Your instructions :: Output the entries below so that they read exactly as they do now.

Data ::
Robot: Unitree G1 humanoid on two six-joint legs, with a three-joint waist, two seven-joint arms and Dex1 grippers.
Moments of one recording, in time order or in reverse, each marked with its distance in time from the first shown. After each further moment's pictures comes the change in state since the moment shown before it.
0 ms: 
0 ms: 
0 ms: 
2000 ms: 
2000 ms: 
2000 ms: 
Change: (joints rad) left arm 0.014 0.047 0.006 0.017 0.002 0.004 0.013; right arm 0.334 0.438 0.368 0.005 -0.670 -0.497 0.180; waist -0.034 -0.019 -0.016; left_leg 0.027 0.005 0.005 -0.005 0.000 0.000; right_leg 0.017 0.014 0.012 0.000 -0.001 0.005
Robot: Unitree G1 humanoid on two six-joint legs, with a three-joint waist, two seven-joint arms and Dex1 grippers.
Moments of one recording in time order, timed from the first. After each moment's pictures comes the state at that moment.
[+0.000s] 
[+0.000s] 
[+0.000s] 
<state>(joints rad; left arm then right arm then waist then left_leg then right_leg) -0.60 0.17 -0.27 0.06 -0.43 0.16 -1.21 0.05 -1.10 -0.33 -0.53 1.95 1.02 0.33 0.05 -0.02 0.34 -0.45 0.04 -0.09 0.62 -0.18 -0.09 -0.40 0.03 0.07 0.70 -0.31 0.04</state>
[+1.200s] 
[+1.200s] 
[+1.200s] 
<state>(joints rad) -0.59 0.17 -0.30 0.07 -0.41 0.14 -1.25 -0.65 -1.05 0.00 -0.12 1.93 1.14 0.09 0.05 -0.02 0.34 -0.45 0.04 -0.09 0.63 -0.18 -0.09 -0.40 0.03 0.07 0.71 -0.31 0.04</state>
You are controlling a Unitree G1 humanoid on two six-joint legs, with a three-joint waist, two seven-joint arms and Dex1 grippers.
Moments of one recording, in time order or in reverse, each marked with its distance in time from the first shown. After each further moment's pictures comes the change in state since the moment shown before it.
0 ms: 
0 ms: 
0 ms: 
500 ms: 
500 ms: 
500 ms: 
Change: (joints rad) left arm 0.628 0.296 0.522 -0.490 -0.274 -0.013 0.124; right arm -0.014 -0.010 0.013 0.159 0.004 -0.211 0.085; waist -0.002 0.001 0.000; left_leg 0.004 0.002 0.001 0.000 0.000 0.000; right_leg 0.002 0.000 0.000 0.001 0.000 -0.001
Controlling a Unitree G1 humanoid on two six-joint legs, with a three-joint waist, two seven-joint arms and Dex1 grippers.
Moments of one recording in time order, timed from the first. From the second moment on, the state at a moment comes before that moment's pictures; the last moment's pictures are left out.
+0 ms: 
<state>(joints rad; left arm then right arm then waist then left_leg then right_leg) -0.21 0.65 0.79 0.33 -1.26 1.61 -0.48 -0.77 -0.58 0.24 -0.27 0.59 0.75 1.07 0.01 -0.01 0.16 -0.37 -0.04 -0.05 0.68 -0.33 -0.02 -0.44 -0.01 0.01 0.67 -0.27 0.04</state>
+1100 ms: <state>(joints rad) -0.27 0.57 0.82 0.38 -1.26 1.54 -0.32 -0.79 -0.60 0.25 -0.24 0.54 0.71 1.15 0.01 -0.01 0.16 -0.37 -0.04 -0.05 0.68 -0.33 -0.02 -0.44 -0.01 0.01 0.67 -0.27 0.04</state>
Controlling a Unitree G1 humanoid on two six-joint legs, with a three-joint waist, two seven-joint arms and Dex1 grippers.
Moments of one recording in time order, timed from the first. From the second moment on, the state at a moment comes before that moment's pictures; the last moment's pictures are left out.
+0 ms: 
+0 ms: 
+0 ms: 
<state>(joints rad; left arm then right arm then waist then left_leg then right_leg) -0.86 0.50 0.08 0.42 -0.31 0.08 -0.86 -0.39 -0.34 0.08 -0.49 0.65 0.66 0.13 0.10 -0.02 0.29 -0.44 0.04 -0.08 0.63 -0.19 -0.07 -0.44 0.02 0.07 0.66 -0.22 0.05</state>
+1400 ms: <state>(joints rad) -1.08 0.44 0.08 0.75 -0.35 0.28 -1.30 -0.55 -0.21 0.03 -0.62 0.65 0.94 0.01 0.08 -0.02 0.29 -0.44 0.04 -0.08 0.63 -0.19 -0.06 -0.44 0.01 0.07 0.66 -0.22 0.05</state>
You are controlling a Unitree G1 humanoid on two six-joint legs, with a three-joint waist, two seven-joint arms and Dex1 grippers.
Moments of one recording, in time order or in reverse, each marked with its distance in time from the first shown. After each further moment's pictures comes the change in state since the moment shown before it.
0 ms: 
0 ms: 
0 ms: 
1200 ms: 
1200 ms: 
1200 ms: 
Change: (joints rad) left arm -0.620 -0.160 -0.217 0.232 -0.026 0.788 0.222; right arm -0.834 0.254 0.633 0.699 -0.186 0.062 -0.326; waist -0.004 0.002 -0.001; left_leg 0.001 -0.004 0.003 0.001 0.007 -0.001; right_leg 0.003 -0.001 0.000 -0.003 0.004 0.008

Completed exercise ::
Robot: Unitree G1 humanoid on two six-joint legs, with a three-joint waist, two seven-joint arms and Dex1 grippers.
Moments of one recording, in time order or in reverse, each marked with its distance in time from the first shown. After each further moment's pictures comes the change in state since the moment shown before it.
0 ms: 
0 ms: 
0 ms: 
2000 ms: 
2000 ms: 
2000 ms: 
Change: (joints rad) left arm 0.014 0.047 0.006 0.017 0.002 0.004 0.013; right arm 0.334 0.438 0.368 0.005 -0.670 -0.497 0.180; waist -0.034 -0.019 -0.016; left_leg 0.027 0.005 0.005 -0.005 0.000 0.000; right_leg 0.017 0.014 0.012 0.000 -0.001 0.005
Robot: Unitree G1 humanoid on two six-joint legs, with a three-joint waist, two seven-joint arms and Dex1 grippers.
Moments of one recording in time order, timed from the first. After each moment's pictures comes the state at that moment.
[+0.000s] 
[+0.000s] 
[+0.000s] 
<state>(joints rad; left arm then right arm then waist then left_leg then right_leg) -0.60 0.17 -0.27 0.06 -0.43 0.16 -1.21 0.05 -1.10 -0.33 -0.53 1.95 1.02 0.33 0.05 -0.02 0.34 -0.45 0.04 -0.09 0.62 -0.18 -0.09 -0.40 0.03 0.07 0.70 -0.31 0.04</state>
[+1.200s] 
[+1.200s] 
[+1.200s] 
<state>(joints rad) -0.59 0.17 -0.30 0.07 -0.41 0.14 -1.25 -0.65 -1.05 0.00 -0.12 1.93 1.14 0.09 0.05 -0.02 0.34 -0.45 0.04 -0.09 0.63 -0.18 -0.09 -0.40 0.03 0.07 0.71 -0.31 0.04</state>
You are controlling a Unitree G1 humanoid on two six-joint legs, with a three-joint waist, two seven-joint arms and Dex1 grippers.
Moments of one recording, in time order or in reverse, each marked with its distance in time from the first shown. After each further moment's pictures comes the change in state since the moment shown before it.
0 ms: 
0 ms: 
0 ms: 
500 ms: 
500 ms: 
500 ms: 
Change: (joints rad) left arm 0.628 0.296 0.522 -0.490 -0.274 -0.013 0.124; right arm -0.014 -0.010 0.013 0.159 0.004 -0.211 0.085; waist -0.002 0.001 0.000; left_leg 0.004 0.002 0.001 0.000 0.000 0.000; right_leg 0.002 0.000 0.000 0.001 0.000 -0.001
Controlling a Unitree G1 humanoid on two six-joint legs, with a three-joint waist, two seven-joint arms and Dex1 grippers.
Moments of one recording in time order, timed from the first. From the second moment on, the state at a moment comes before that moment's pictures; the last moment's pictures are left out.
+0 ms: 
<state>(joints rad; left arm then right arm then waist then left_leg then right_leg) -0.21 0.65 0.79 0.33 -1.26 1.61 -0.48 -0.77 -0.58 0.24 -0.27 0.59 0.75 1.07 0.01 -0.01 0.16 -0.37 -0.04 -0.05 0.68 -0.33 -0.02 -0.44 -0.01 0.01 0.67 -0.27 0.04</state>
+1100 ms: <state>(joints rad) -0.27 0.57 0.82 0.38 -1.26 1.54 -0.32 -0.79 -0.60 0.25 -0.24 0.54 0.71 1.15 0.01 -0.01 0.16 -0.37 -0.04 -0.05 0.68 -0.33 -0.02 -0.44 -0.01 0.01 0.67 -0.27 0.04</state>
Controlling a Unitree G1 humanoid on two six-joint legs, with a three-joint waist, two seven-joint arms and Dex1 grippers.
Moments of one recording in time order, timed from the first. From the second moment on, the state at a moment comes before that moment's pictures; the last moment's pictures are left out.
+0 ms: 
+0 ms: 
+0 ms: 
<state>(joints rad; left arm then right arm then waist then left_leg then right_leg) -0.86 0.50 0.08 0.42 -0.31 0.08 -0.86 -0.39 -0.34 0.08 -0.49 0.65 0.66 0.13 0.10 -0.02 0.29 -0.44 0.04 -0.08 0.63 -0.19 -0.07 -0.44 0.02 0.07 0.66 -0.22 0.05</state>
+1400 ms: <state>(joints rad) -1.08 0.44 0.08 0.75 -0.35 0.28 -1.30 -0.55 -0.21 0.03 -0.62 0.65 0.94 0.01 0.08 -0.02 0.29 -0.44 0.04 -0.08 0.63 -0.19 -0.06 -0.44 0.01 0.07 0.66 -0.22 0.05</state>
You are controlling a Unitree G1 humanoid on two six-joint legs, with a three-joint waist, two seven-joint arms and Dex1 grippers.
Moments of one recording, in time order or in reverse, each marked with its distance in time from the first shown. After each further moment's pictures comes the change in state since the moment shown before it.
0 ms: 
0 ms: 
0 ms: 
1200 ms: 
1200 ms: 
1200 ms: 
Change: (joints rad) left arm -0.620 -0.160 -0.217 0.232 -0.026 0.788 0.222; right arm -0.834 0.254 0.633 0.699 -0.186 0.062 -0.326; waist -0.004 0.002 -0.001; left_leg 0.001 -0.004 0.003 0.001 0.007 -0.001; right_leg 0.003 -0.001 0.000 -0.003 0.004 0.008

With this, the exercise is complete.